WHAT THE TASK REQUIRES » Without the pictures, return each record as it appears.

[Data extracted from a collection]
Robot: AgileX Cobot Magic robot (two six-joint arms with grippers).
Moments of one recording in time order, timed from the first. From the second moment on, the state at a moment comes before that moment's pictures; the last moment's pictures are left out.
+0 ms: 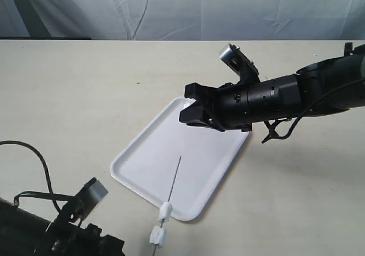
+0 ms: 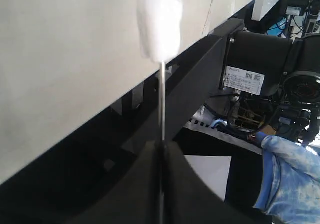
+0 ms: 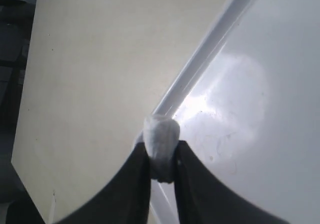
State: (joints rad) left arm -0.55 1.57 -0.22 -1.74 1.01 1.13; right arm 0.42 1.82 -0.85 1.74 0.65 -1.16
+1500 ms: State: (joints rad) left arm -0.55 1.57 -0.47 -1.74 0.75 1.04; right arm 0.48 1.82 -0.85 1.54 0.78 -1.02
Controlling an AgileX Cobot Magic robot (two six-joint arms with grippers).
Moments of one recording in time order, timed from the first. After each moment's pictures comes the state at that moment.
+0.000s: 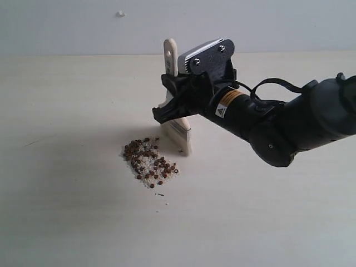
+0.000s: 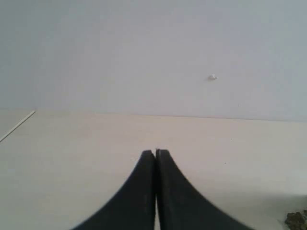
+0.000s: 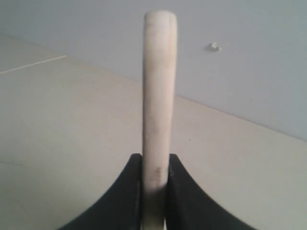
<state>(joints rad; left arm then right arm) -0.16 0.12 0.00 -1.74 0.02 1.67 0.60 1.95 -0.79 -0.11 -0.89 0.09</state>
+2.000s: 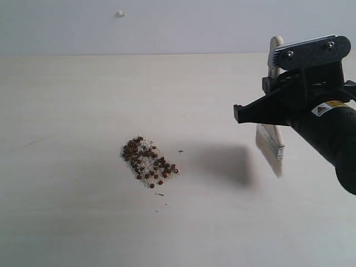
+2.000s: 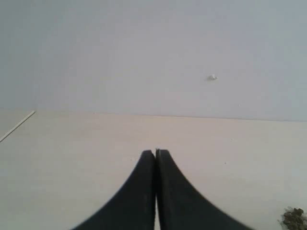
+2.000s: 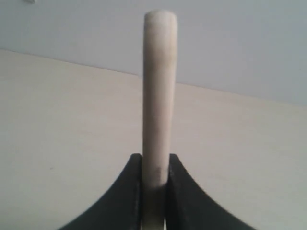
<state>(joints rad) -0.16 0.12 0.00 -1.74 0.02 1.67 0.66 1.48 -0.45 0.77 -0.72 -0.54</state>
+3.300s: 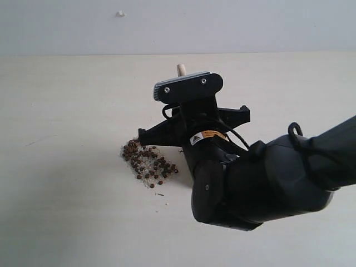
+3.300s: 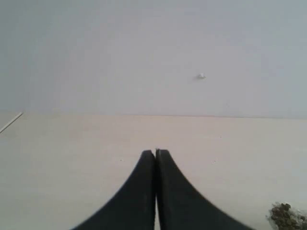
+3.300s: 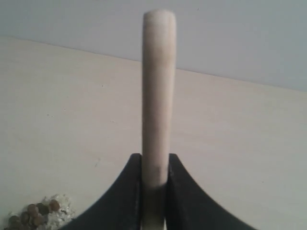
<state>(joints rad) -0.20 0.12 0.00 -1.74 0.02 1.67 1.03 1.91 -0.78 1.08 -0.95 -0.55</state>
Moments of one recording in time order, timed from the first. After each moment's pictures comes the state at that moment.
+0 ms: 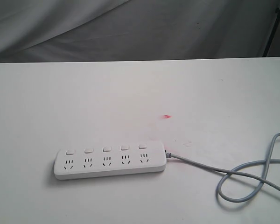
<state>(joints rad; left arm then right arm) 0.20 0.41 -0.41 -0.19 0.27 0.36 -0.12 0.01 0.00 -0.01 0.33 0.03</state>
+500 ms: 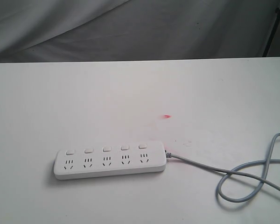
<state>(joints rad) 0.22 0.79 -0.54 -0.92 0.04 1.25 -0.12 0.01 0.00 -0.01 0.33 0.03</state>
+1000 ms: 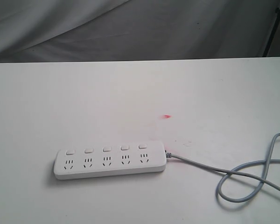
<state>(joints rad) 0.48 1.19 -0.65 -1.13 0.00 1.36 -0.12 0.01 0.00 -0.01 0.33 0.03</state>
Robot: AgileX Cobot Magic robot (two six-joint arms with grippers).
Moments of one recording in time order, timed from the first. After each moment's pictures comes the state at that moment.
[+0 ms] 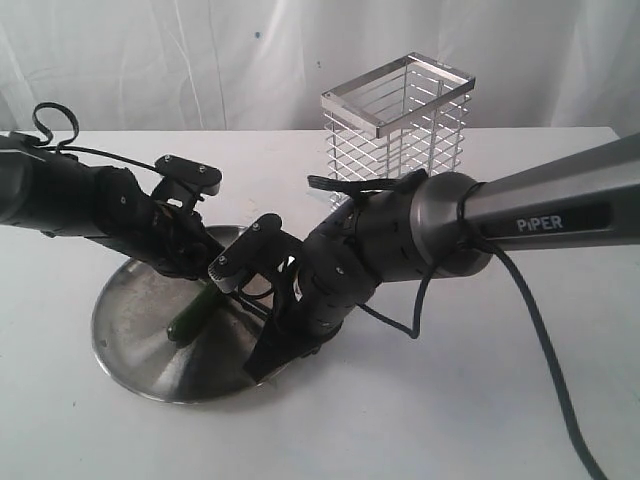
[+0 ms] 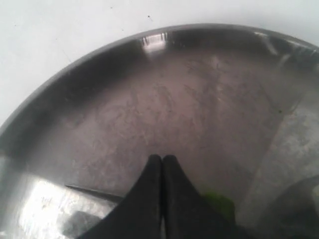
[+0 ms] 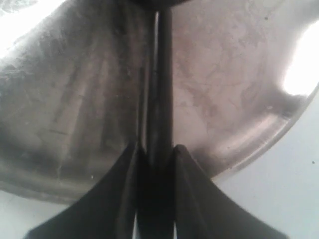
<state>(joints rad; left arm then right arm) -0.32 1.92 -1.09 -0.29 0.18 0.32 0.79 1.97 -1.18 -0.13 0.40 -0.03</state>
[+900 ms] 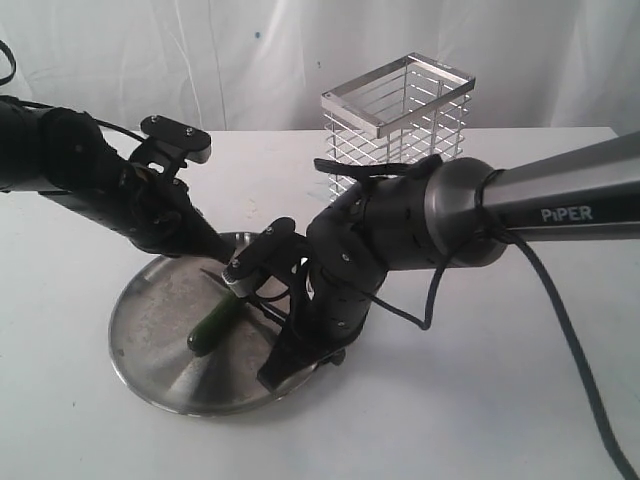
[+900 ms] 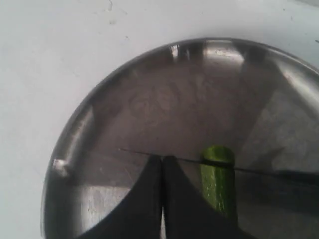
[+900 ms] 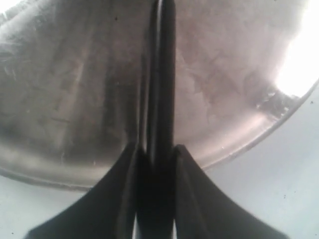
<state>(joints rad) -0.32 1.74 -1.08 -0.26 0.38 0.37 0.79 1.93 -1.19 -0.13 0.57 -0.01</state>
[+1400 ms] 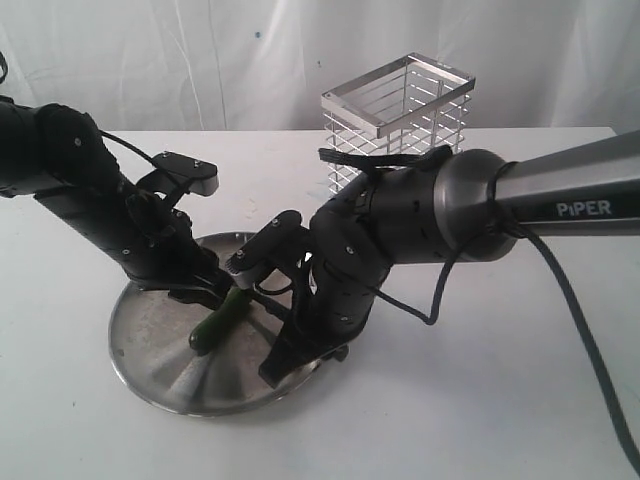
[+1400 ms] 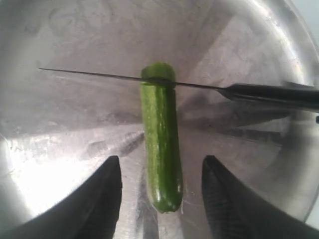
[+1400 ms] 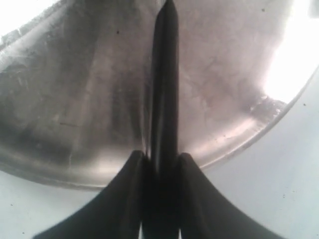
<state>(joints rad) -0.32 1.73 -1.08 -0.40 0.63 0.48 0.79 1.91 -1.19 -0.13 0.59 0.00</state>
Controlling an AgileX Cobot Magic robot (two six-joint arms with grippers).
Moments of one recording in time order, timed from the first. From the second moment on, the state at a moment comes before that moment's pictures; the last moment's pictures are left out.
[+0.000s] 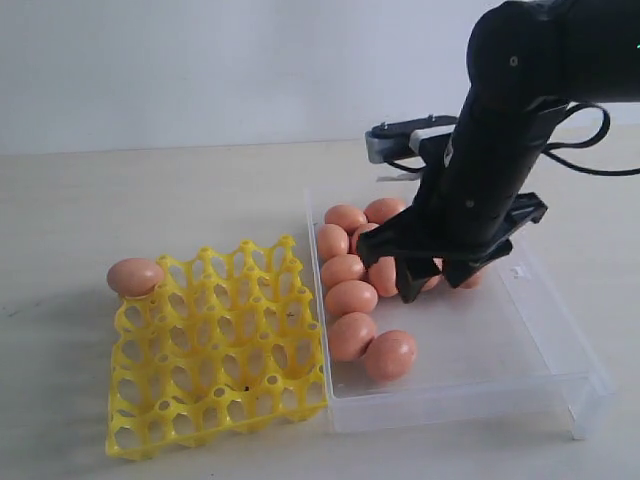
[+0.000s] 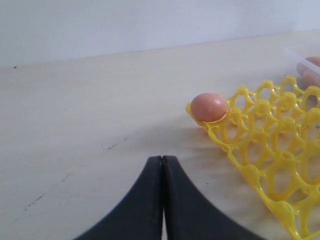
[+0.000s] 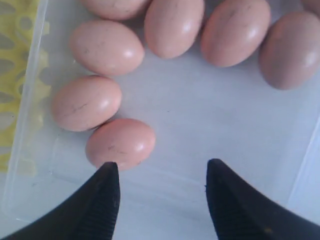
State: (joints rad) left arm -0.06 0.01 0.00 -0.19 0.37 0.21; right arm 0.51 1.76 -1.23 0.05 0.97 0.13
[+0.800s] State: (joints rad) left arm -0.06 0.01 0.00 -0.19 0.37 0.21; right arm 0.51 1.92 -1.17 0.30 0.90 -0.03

EXPECTED ANSWER »
Robot: AgileX Cobot Magic robot (two six-joint arms with grippers).
Moments of one recording in time order, timed from the first. From the second moment on, the state at a moment comes before that moment's pictures; the last moment's pictures are left out.
+0 ms: 
+0 ms: 
+0 ms: 
State: (joints rad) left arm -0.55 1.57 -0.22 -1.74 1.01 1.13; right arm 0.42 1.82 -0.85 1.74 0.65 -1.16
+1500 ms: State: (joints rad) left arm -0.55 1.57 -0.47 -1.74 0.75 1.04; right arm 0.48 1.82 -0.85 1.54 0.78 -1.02
Controlling an AgileX Cobot Magic robot (two six-joint arms with grippers).
Moments of one recording in time order, timed from the first. After each moment's pictures comes the state at that moment.
+0.000s: 
+0.000s: 
+0.000s: 
<state>(joints rad; left arm then right arm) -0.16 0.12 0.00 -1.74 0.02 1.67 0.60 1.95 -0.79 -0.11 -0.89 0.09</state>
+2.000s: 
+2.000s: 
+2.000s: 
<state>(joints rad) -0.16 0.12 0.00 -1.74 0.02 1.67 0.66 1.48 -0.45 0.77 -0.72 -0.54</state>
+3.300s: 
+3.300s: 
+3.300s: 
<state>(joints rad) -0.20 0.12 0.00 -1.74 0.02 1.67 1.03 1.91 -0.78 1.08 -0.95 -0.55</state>
Moments of one recording in time order, timed from the first. After each moment's pictures comes the state at that moment.
+0 ms: 
<state>(joints rad; left arm then right arm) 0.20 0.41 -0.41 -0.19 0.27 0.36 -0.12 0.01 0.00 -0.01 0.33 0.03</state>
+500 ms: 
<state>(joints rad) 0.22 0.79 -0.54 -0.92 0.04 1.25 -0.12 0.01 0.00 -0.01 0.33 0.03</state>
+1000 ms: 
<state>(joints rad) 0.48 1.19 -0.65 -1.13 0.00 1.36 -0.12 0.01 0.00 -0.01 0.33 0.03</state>
Robot: AgileX Cobot Magic robot (two six-joint arms with grippers).
Moments of one recording in time order, timed from the first. After each moment's pictures comes the state at that moment.
[+0 ms] 
[+0 ms] 
[+0 ms] 
<state>(joints rad; left arm then right arm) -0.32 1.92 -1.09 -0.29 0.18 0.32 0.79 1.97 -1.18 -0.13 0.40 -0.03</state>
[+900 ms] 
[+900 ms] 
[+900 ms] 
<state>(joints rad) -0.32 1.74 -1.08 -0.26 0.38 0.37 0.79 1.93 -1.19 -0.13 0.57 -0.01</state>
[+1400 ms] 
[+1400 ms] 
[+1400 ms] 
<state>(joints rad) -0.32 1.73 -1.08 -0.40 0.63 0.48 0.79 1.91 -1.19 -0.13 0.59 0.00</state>
Controlling an AgileX Cobot Magic robot (two six-joint arms with grippers).
Moments of one recording in time order, timed from the first. From the second moment on, the state at a moment comes before that moment's pictures; the last moment's pictures are left out.
[+0.000s] 
[+0.000s] 
[+0.000s] 
State: (joints rad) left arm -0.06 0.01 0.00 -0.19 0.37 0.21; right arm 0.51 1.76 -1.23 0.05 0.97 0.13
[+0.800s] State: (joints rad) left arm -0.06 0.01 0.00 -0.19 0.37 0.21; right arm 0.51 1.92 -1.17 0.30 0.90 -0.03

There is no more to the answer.